_Problem statement:_
Whatever follows the line containing "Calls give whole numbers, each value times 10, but" in the listing below should be printed exactly, along with that line itself.

** Opening Extracted records block **

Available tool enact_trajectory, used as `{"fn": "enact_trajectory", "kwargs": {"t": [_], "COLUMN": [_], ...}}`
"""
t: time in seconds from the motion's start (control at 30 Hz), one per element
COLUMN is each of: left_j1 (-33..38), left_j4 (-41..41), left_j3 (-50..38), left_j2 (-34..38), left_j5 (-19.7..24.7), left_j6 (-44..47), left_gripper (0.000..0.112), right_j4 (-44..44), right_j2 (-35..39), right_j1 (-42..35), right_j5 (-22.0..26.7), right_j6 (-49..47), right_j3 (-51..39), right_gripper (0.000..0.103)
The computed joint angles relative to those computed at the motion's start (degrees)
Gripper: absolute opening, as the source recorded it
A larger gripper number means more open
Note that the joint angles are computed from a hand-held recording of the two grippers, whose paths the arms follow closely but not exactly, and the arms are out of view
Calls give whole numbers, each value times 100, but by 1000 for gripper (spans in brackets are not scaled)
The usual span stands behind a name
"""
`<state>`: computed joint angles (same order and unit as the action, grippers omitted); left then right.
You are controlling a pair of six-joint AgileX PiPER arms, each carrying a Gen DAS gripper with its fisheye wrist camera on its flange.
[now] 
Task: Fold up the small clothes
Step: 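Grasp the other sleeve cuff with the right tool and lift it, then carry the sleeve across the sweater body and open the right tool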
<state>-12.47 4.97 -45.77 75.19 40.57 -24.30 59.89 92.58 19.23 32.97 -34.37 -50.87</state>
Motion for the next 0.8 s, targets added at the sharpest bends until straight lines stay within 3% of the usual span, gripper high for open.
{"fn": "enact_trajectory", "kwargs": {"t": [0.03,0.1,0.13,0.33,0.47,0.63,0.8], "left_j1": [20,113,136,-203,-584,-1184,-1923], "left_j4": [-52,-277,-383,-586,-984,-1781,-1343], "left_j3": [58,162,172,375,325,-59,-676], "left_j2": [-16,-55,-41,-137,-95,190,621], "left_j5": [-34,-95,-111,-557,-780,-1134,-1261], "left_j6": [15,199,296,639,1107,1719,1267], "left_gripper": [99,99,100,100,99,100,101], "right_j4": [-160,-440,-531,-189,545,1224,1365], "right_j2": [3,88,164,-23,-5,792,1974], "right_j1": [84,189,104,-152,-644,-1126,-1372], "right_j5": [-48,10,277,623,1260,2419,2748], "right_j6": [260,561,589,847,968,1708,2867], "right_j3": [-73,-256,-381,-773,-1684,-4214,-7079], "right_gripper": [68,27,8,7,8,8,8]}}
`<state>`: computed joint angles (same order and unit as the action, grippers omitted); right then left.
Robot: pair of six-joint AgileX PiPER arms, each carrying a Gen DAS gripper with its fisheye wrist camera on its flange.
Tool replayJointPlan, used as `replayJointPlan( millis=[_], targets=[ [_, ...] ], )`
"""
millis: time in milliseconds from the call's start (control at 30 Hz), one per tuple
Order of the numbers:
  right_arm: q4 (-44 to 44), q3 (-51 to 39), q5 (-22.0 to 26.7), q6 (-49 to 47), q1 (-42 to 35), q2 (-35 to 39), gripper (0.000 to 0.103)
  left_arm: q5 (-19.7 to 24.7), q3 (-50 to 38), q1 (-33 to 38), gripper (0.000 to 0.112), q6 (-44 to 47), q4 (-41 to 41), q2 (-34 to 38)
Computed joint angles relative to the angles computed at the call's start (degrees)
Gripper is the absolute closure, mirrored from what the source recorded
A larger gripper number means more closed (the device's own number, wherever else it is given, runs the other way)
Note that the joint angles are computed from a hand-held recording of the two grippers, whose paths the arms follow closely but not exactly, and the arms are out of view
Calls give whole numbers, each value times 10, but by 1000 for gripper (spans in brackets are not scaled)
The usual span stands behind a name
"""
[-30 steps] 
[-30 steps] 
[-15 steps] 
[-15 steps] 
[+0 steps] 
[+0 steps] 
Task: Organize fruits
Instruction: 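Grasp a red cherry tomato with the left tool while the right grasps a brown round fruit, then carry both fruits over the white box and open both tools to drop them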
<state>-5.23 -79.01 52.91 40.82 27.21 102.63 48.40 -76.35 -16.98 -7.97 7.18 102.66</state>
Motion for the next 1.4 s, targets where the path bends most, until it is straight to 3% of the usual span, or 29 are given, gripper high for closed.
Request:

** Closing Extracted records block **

_The completed task:_
Calls give whole numbers, each value times 10, but by 1000 for gripper (spans in brackets are not scaled)
The usual span stands behind a name
"""
[-30 steps] 
[-30 steps] 
[-15 steps] 
[-15 steps] 
[+0 steps] 
[+0 steps] 
Task: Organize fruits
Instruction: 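Grasp a red cherry tomato with the left tool while the right grasps a brown round fruit, then carry both fruits over the white box and open both tools to drop them
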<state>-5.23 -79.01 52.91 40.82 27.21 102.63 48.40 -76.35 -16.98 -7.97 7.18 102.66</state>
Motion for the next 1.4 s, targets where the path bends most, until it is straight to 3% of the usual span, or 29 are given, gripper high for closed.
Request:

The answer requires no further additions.